Pot. Loud Nine ‘Screaming Red’ AM/AOS x Pot. Rubescent Fire ‘SVO Fire Bomb’

A seedling picked up from sunset valley in 2018. I’m impressed with the shape and color, the picture is true to the deep red but doesn’t pick up the crystalline sparkles that one would find in a Christmas ornament. The only issue is so far I’m only able to get it to produce one flower at a time without a sheath. Each new growth only produces one flower. So I’m hoping as the plant matures, we can learn to sheath and get the bloom count up.
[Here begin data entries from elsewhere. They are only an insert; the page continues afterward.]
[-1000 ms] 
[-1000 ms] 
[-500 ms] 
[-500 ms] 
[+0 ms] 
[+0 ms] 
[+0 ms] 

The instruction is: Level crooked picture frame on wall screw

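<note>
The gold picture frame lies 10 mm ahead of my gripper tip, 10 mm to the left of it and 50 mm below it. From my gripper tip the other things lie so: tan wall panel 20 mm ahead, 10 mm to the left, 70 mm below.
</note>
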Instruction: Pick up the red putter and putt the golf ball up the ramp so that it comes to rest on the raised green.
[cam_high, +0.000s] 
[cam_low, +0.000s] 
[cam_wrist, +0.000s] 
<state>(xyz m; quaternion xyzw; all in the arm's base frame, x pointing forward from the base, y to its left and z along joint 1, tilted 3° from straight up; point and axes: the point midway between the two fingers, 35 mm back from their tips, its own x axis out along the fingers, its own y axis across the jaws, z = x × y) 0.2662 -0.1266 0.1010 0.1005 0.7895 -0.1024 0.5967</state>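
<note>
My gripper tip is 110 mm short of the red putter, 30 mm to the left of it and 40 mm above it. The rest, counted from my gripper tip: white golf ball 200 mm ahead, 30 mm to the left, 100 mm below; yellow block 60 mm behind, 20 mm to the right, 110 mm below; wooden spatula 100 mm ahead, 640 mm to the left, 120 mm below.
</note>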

To be continued!

enjoy.


----------



## SouthPark (Nov 11, 2020)

Christmas red and sparkles is a great feature - especially as it is that time of the year !


----------



## NYEric (Nov 11, 2020)

Floof!!


----------



## monocotman (Nov 11, 2020)

That is really nice!


----------



## DrLeslieEe (Nov 11, 2020)

Spectacular color! The red is glowing. The crystalline texture is unfortunately captured in the sun or certain angles.
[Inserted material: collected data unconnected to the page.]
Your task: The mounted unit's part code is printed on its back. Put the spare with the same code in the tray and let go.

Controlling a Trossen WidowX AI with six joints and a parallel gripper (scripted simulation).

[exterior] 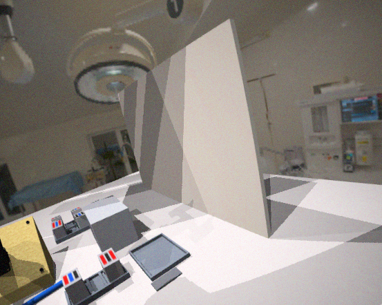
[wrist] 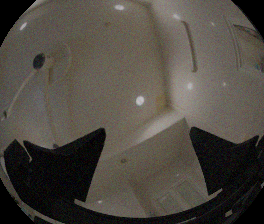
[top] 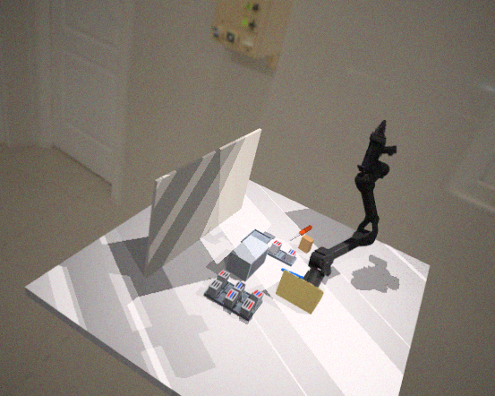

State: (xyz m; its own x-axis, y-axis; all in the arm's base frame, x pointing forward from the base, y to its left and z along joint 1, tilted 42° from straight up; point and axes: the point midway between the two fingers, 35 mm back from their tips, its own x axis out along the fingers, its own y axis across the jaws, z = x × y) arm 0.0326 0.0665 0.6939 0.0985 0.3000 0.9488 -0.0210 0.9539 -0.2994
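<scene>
Now: gripper tip 14 cm short of the spare, 67 cm to the right of it and 62 cm above it. From my gripper tip the other things lie so: brown block 11 cm ahead, 14 cm to the left, 64 cm below; blue pen 7 cm ahead, 34 cm to the left, 66 cm below; holder 17 cm ahead, 26 cm to the left, 66 cm below.
</scene>
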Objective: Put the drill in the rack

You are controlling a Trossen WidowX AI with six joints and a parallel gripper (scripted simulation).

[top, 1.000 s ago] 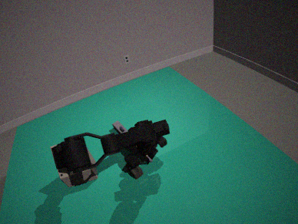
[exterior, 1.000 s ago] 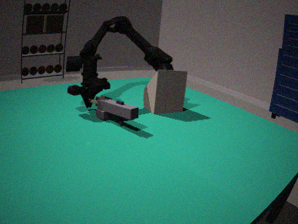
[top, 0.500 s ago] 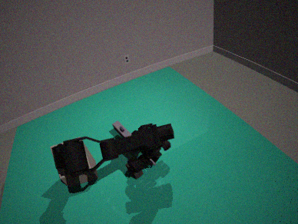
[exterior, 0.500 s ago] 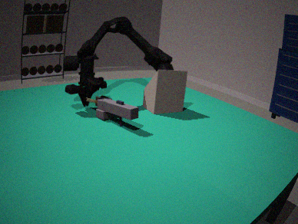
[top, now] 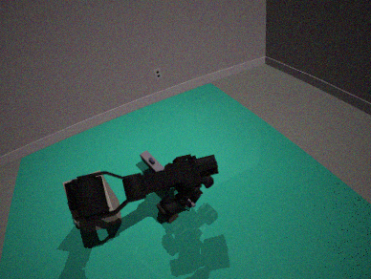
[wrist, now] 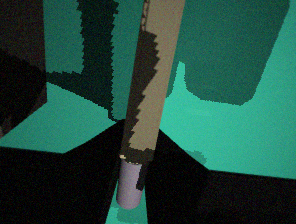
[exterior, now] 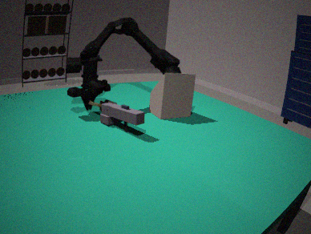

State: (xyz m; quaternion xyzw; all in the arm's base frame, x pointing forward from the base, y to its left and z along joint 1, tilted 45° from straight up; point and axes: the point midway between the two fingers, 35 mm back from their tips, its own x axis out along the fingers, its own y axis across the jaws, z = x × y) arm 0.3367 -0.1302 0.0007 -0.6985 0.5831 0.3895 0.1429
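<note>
Now: the drill 1 cm behind my gripper tip, 4 cm to the left of it and 4 cm above it. The rest, counted from my gripper tip: grey housing: 8 cm behind, 19 cm to the left, 4 cm above; then dark brown block: 8 cm behind, 1 cm to the left, 1 cm above; then small dark key: 9 cm behind, 21 cm to the left, 4 cm above.
</note>
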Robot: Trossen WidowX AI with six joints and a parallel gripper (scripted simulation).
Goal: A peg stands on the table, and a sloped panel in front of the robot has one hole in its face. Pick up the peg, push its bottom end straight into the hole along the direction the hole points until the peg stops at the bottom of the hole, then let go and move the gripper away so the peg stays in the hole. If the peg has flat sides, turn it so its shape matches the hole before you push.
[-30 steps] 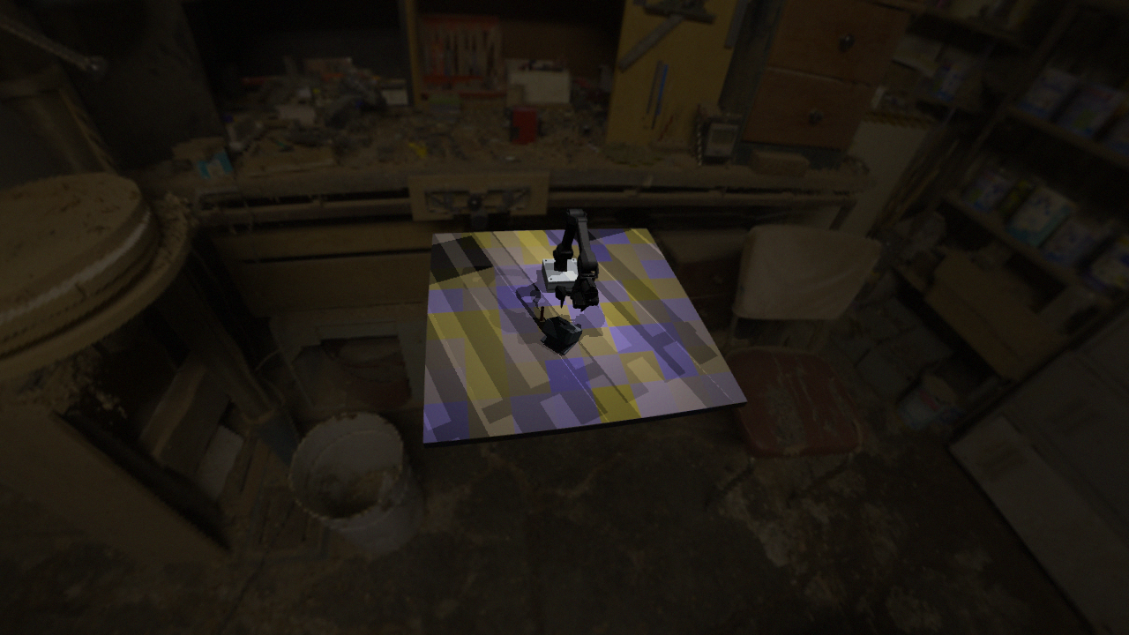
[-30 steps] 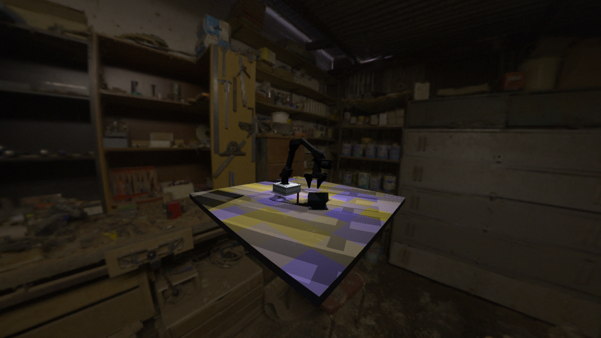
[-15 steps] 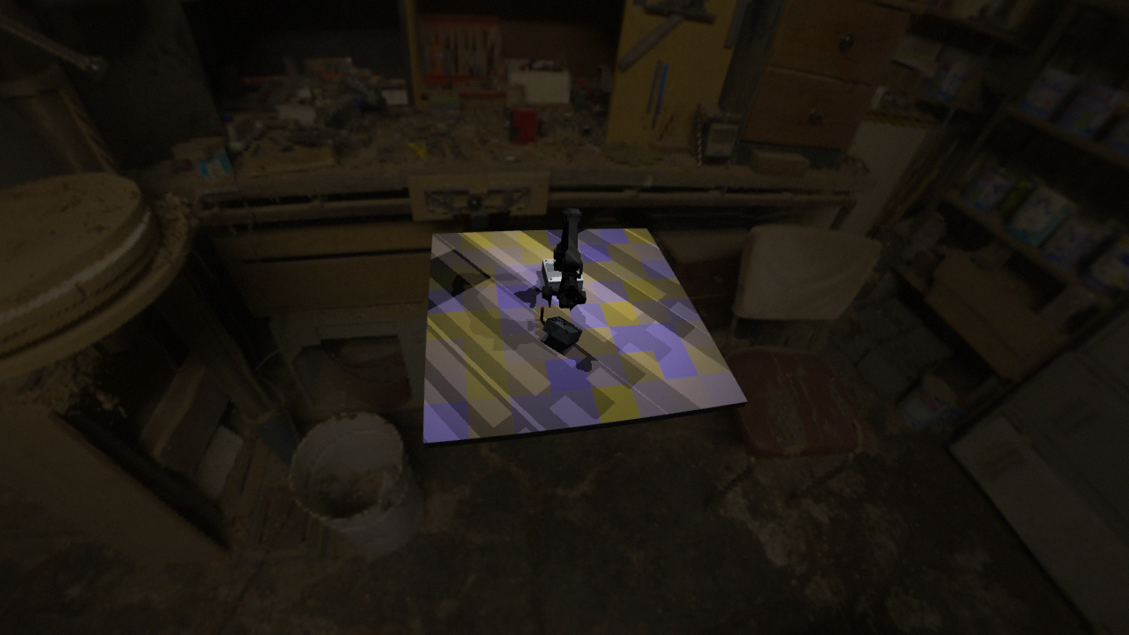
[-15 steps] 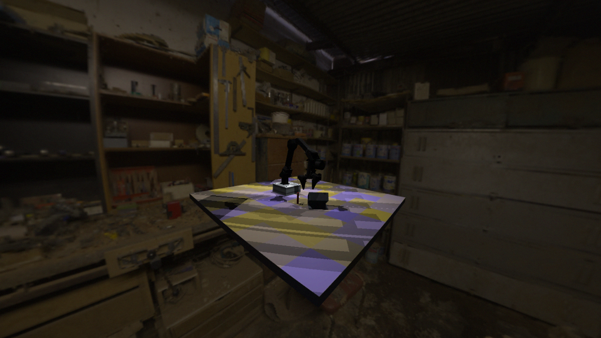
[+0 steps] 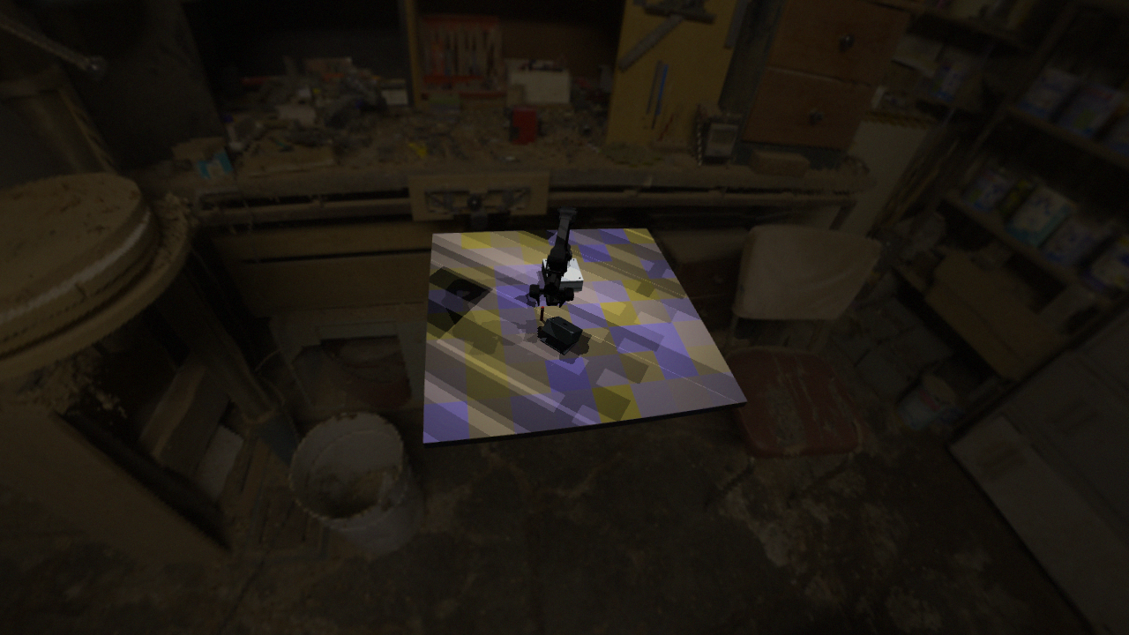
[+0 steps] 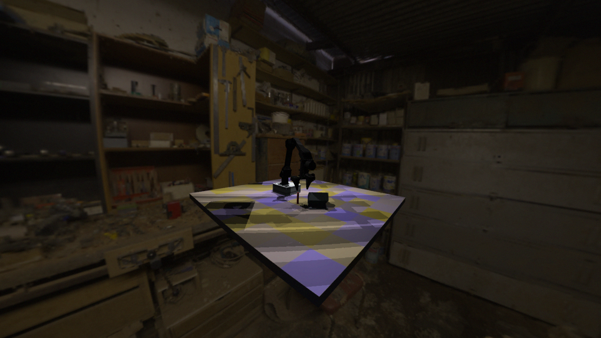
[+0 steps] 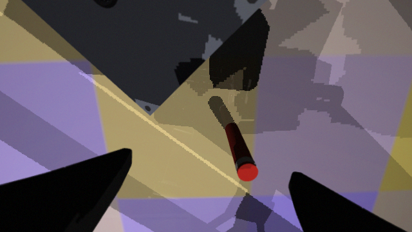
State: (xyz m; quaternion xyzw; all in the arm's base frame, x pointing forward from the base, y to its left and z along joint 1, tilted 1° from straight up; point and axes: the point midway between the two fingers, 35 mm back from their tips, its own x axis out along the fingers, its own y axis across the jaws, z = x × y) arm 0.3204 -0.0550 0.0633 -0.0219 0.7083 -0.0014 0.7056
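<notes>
Right now the dark red round peg is 40 mm below my gripper tip, 30 mm to the right of it and 10 mm behind it. Round my gripper tip: sloped panel block 90 mm ahead, 60 mm to the left, 40 mm below.
</notes>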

The shape is not too bad. Hopefully the lower petal margins near base folds less and the lip side lobes fold more over column, on next flowering. And two flowers is usually ideal for this cross.

Definitely a keeper.


----------



## Paphluvr (Nov 11, 2020)

What a spectacular red. Definite keeper.


----------



## abax (Nov 11, 2020)

Eye-popping red and definitely 10 on the Floof Scale.


----------



## Ozpaph (Nov 13, 2020)

great colour, indeed.


----------



## GuRu (Nov 13, 2020)

Holy cow, that's what to call red colour.


----------



## Guldal (Nov 17, 2020)

Me thinketh of the words of the poet:
"O ruddier than the cherry, / O sweeter than the berry".
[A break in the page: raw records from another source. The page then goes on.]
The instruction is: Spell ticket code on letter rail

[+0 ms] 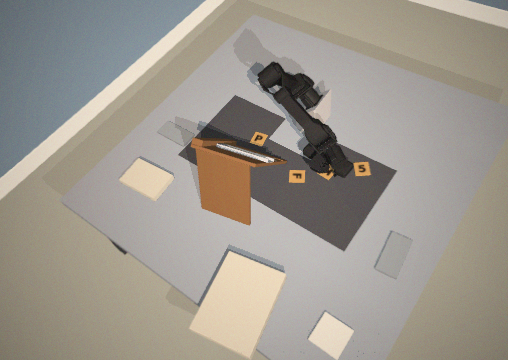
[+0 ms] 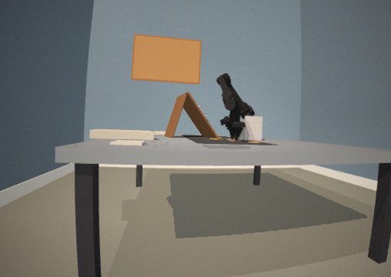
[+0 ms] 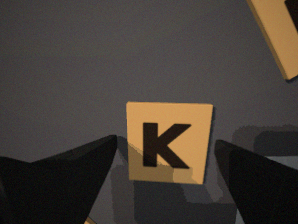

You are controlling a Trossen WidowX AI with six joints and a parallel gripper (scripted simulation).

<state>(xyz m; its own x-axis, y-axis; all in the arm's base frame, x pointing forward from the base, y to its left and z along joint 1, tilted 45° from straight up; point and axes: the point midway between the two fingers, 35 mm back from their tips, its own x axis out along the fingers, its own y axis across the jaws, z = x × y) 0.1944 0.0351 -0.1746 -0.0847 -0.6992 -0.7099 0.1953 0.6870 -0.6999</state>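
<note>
Now: gripper tip right at the k tile. Round my gripper tip: white ticket (9 cm ahead, 22 cm to the right, 8 cm above); f tile (7 cm ahead, 9 cm to the right); dark mat (17 cm to the right).
</note>
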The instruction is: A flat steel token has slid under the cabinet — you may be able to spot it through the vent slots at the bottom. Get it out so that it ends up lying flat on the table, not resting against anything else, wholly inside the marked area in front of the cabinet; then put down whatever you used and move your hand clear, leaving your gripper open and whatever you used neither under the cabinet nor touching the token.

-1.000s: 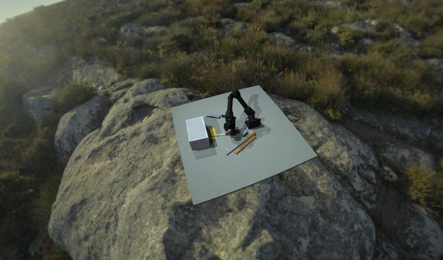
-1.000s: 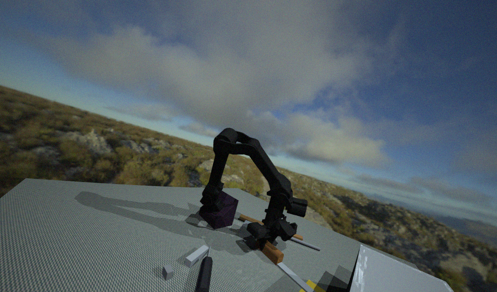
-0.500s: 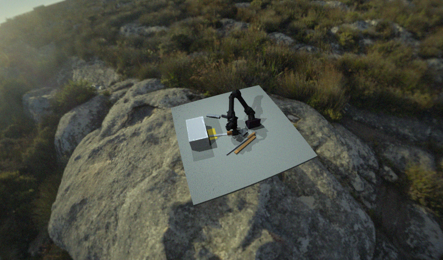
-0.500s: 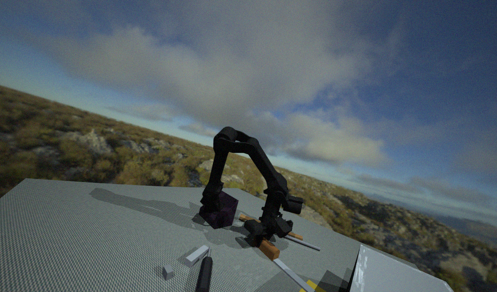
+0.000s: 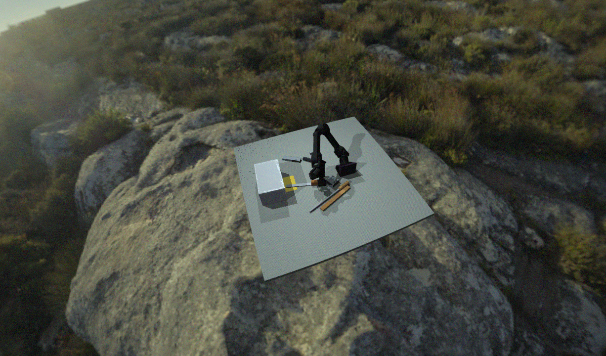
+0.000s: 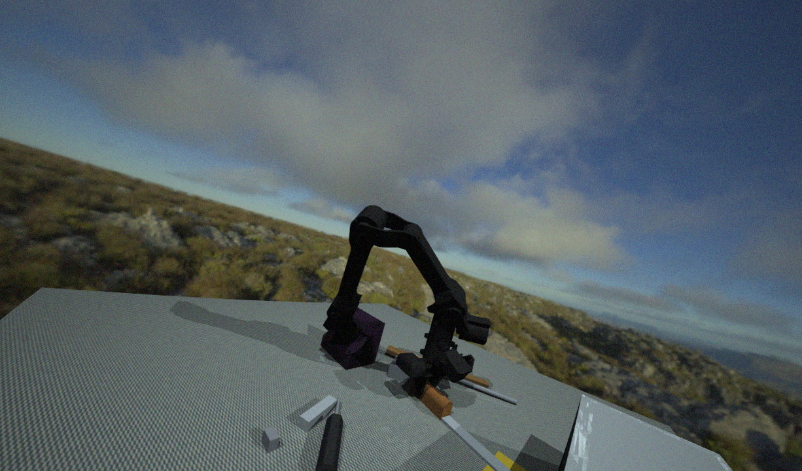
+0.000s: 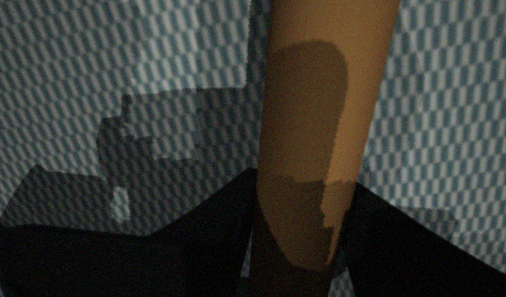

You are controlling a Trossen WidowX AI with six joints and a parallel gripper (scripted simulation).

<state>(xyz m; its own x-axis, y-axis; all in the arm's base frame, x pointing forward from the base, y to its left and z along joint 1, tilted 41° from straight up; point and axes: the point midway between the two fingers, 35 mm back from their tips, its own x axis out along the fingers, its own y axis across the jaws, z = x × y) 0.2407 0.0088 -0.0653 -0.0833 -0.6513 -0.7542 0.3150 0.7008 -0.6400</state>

And would anyone care to enlighten this illiterate northener: Pot. stands not for weed, I guess, but then what?


----------



## tomp (Nov 18, 2020)

Guldal
Pot. is the abbreviation for Potinara. Potinara is the nothogenus for the complex hybrids which contain Brassovola x Cattleya x Laelia x Sophronitis. By the way the notho part is greek for bastard. 
Potinara is being used less lately as the various Cattleya alliance genera are being submerged in other genera by the lumpers.
I think I got it right.


----------



## Guldal (Nov 18, 2020)

tomp said:


> Guldal
> Pot. is the abbreviation for Potinara. Potinara is the nothogenus for the complex hybrids which contain Brassovola x Cattleya x Laelia x Sophronitis. By the way the notho part is greek for bastard.
> Potinara is being used less lately as the various Cattleya alliance genera are being submerged in other genera by the lumpers.
> I think I got it right.


Thank you for the info, Tom! I've also started to wonder, how they will handle all the SLCs, now they all more or less have been engulfed in Cattleya - Catt-Cattleyas, maybe? Poor registrar at the RHS!
And to me the classic Sophronitis (á la Vithner) will always remains a distinct group of their own. Of course plants at shows and exhibitions will have to conform to the subsumation under Cattleya - but nobody, but I, myself, decide, what they are called on my window sill!


----------